I wonder how long the diet soda manufactures have been working on this, and preparing for it. I would not be surprised if they already have some thing ready to go to replace it with.
If aspartame makes someone’s weight loss program tolerable enough to lose 50+ pounds, then its risks are probably worth it to reduce other risks borne by being obese.
Good, the less profits soda companies have, the better. Its bad for you regardless of the sweetener. 35-40 grams of sugar per 12 oz can. Insanity.
Good!
I'm for banning artificial sweeteners. Something always told me that you can't get away with having a thing that tastes like sugar but doesn't exactly act like it to the body without some wrong thing happening. Either the taste reaction to the body has to do something strange (tastes like sweet so let's react the same way we would to sugar but oops this isn't sugar so now we're all out of whack) or yeah, something like this where it's carcinogenic.

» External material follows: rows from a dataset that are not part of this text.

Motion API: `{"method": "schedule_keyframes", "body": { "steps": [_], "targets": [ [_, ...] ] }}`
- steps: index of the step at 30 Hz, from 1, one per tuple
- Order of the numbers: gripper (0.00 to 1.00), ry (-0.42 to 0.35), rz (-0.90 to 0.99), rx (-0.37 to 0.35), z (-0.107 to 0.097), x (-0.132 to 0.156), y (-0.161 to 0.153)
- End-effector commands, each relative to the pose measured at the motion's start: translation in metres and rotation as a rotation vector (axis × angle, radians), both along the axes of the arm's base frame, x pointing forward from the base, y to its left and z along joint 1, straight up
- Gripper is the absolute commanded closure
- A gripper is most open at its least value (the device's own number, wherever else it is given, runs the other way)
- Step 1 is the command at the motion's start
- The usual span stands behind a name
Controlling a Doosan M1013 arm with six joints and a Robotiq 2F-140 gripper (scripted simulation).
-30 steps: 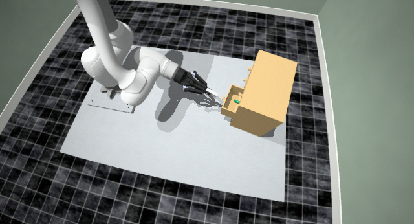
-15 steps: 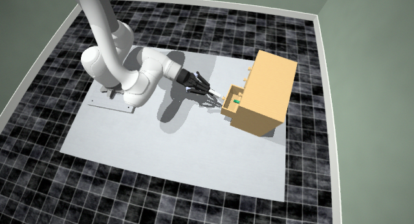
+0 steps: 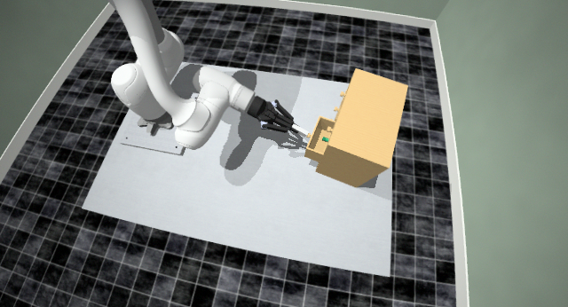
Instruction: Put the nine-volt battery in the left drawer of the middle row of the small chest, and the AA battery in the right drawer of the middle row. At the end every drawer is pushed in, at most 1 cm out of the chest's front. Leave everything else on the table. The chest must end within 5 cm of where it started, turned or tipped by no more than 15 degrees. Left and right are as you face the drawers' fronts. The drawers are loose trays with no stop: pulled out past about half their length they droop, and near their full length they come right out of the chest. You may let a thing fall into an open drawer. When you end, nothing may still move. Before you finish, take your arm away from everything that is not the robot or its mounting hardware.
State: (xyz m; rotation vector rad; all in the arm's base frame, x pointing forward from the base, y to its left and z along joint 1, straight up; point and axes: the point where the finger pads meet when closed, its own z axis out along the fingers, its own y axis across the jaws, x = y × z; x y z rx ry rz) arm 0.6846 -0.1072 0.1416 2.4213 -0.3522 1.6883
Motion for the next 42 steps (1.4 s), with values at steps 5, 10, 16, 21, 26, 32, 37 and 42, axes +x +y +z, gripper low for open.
{"method": "schedule_keyframes", "body": {
  "steps": [5, 10, 16, 21, 26, 32, 37, 42],
  "targets": [
    [1.0, 0.0, 0.0, 0.0, 0.0, 0.011, -0.003],
    [1.0, 0.0, 0.0, 0.0, 0.0, 0.017, -0.005],
    [1.0, 0.0, 0.0, 0.0, 0.0, 0.027, -0.008],
    [1.0, 0.0, 0.0, 0.0, 0.0, 0.035, -0.01],
    [1.0, 0.0, 0.0, 0.0, 0.0, 0.04, -0.012],
    [1.0, 0.0, 0.0, 0.0, 0.0, 0.046, -0.014],
    [1.0, 0.0, 0.0, 0.0, 0.0, 0.051, -0.015],
    [1.0, 0.0, 0.0, 0.0, 0.0, 0.054, -0.016]
  ]
}}
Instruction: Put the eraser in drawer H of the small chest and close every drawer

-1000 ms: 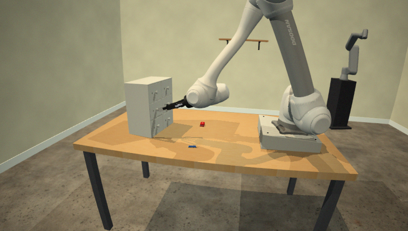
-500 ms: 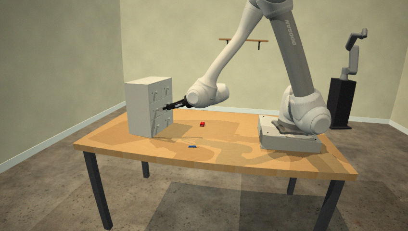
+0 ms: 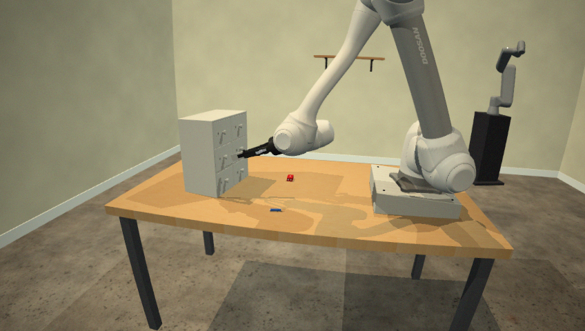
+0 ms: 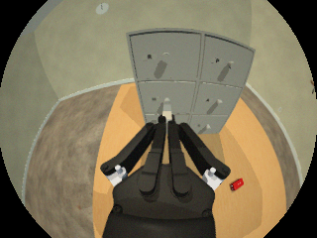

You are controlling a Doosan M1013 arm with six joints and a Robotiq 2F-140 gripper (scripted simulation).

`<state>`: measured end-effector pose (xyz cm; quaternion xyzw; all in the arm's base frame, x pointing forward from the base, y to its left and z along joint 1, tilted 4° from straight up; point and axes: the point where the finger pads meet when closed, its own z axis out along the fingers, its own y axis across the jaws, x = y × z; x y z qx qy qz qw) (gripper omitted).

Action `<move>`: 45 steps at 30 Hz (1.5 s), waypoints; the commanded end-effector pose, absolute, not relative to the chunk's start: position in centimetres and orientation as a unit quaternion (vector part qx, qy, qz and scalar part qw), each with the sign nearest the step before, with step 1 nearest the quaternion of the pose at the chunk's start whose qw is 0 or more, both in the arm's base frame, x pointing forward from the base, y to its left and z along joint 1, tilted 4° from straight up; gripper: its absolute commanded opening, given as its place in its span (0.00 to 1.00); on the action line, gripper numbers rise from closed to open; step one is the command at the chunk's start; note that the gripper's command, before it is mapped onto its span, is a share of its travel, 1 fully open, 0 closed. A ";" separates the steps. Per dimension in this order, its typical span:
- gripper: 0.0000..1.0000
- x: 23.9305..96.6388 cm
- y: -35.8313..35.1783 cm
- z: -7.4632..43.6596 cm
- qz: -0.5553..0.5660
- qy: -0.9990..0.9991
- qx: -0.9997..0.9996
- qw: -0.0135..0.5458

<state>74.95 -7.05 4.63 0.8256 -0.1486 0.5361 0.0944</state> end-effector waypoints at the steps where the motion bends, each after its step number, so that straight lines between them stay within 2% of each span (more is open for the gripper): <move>1: 0.00 73.6 -6.5 4.7 0.536 -0.149 0.826 0.094; 25: 0.00 67.8 -4.4 7.1 0.536 -0.149 0.826 0.094; 45: 0.00 67.0 -4.1 7.9 0.501 -0.153 0.848 0.088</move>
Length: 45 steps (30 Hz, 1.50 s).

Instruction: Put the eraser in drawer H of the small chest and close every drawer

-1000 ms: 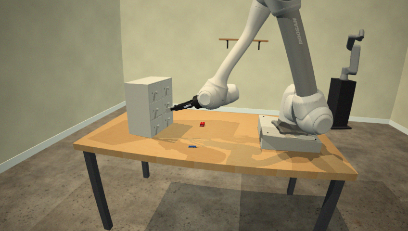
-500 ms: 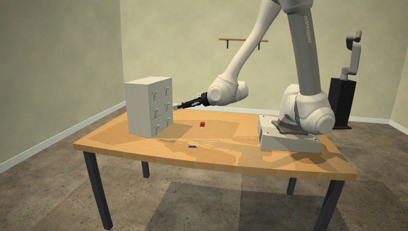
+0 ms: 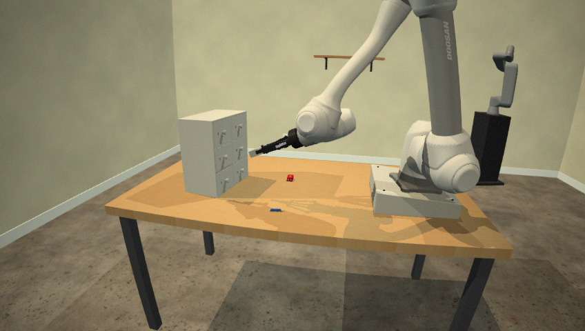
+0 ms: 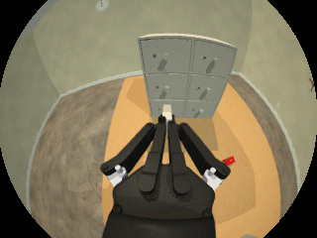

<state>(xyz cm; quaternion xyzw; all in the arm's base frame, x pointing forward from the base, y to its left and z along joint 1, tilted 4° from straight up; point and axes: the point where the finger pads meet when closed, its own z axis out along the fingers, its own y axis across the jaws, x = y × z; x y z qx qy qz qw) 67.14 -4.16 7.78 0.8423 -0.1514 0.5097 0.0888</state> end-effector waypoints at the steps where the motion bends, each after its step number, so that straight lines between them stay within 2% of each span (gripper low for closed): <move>1: 0.00 67.0 -4.1 7.9 0.501 -0.153 0.848 0.088; 14: 0.00 65.1 -3.5 10.2 0.389 -0.163 0.904 0.068; 35: 0.00 63.6 -2.9 12.1 0.289 -0.169 0.941 0.051; 40: 0.00 62.6 -2.5 13.2 0.227 -0.172 0.958 0.039; 45: 0.00 61.1 -2.0 15.0 0.224 -0.174 0.958 0.029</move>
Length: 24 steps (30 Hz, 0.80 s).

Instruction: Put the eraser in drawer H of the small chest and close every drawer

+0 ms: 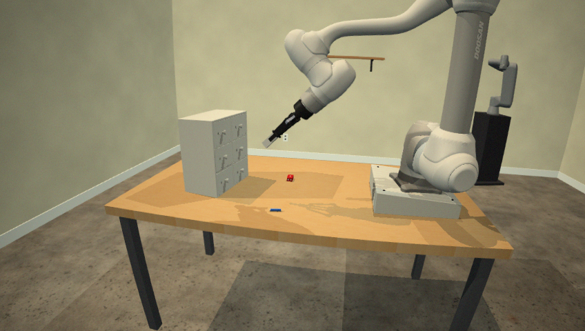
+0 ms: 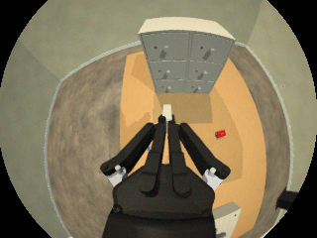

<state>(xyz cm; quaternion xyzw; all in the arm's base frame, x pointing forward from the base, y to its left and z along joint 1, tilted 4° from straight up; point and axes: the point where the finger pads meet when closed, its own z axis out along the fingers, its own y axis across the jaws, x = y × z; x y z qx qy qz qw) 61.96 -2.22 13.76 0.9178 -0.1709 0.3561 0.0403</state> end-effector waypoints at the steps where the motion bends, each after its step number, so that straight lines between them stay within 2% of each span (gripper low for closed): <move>1: 0.00 60.8 -1.9 15.4 0.223 -0.175 0.959 0.028; 11: 0.00 59.2 -1.3 17.3 0.174 -0.188 0.966 0.036; 16: 0.00 58.8 -1.1 17.8 0.106 -0.189 0.976 0.031; 22: 0.00 58.7 -1.1 17.9 -0.014 -0.179 0.984 -0.001; 24: 0.00 58.7 -1.1 17.9 -0.014 -0.179 0.984 -0.001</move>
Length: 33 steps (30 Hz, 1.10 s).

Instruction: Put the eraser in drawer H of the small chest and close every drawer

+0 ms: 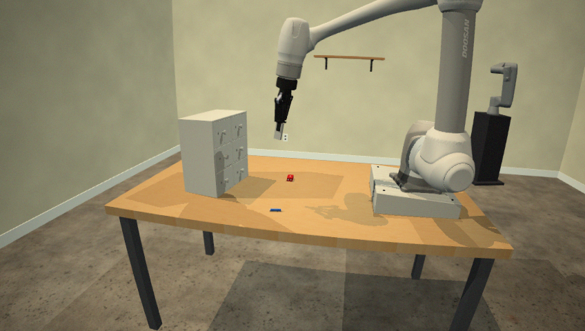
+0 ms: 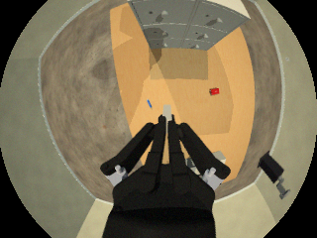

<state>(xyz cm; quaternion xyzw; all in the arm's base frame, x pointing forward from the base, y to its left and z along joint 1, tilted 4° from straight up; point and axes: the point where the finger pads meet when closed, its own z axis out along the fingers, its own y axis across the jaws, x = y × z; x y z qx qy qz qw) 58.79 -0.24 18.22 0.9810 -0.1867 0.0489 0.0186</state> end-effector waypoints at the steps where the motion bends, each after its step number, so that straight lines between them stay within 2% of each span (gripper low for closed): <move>1: 0.00 58.7 -1.1 17.9 -0.034 -0.176 0.984 -0.008; 9: 0.00 58.7 -1.1 17.9 -0.034 -0.176 0.984 -0.008; 10: 1.00 58.7 -1.1 17.9 -0.034 -0.176 0.984 -0.008; 33: 1.00 58.7 -1.1 17.9 -0.034 -0.176 0.984 -0.008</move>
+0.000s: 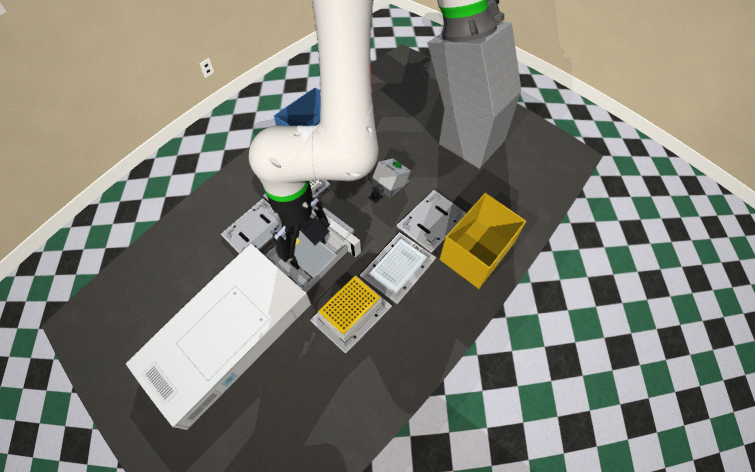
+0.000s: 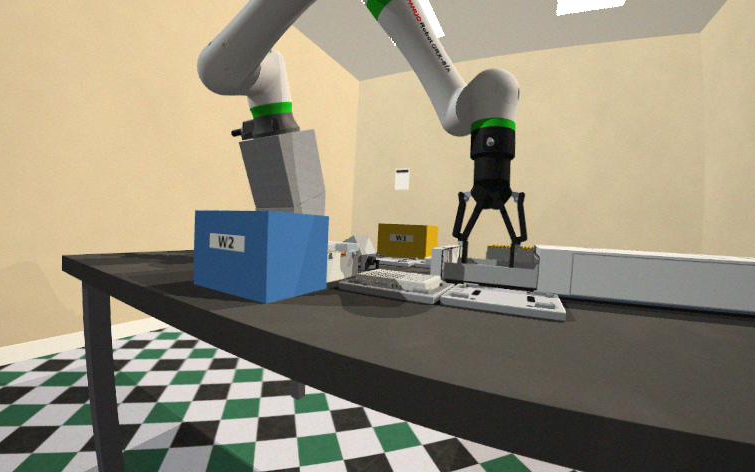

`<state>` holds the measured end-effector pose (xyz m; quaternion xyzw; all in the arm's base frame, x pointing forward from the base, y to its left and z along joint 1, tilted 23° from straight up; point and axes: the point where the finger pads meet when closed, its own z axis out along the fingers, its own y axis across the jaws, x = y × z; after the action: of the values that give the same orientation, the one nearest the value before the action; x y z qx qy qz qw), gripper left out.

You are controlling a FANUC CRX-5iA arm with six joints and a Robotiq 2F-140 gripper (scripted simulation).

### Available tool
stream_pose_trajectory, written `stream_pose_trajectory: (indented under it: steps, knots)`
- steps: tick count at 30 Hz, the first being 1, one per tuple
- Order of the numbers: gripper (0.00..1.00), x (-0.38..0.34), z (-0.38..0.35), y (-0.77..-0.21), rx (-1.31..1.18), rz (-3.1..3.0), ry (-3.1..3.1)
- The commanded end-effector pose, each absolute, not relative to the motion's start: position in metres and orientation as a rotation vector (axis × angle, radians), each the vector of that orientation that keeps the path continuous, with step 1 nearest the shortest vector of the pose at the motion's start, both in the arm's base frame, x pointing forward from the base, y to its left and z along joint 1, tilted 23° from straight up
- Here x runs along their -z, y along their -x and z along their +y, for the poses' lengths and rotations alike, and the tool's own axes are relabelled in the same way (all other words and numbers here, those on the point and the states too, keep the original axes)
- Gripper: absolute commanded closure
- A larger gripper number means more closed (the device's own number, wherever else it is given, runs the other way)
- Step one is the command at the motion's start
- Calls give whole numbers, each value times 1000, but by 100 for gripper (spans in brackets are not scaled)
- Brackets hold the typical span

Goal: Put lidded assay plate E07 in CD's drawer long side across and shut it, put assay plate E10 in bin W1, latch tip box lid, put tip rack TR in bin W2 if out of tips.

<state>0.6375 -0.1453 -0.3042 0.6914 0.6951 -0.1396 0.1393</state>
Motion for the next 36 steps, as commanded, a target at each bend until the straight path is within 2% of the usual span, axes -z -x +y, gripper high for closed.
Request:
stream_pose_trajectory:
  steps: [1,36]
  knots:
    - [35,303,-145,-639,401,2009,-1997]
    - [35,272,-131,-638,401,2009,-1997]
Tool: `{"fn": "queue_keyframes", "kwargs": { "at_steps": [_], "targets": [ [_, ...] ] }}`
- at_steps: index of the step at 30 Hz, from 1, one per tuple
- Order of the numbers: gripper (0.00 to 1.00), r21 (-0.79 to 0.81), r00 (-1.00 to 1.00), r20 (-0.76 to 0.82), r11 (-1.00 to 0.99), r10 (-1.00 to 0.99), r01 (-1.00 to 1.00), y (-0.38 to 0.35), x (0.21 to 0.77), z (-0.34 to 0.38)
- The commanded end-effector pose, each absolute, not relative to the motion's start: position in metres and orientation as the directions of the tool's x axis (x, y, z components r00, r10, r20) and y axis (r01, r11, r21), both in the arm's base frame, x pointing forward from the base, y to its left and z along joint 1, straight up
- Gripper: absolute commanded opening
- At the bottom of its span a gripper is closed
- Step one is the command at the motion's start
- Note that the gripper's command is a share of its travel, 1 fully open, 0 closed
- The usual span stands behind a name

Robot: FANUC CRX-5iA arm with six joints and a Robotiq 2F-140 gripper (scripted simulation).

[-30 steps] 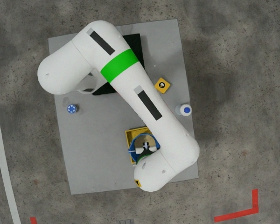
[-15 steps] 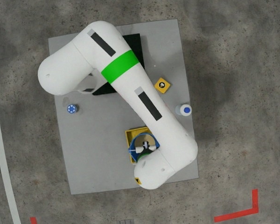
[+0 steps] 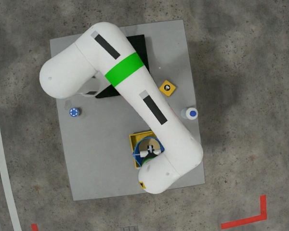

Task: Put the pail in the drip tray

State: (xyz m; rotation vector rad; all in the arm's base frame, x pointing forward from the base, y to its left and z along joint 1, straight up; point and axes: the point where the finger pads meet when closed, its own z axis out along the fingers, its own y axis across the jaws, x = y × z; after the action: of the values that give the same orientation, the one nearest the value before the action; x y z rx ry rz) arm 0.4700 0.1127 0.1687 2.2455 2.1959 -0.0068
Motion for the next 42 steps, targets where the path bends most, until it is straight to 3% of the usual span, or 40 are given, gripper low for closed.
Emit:
{"fn": "queue_keyframes", "kwargs": {
  "at_steps": [1, 42],
  "targets": [
    [0.1, 0.0, 0.022, -0.003, -0.022, 1.0, 1.0, 0.1126, 0.4706, 0.1681],
    [0.1, 0.0, 0.022, -0.003, -0.022, 1.0, 1.0, 0.1126, 0.4706, 0.1631]
  ]
}}
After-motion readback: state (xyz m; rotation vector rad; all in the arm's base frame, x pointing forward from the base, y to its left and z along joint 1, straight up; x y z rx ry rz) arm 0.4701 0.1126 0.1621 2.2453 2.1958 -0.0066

Now mind you I'm not some wacko who is also against MSG and "chemicals". I also understand that some of the population needs alternatives to sugar. But some of these need full unbiased rigorous testing in humans. What do these things do to our bodies and how do our bodies react to them?
This is a dupe and it's only technically true, it's being added to some low impact "possible carcinogen" category that already contains vast swaths of food and human activities. It has no material impact on any health guidance, it's just a clickbait headline.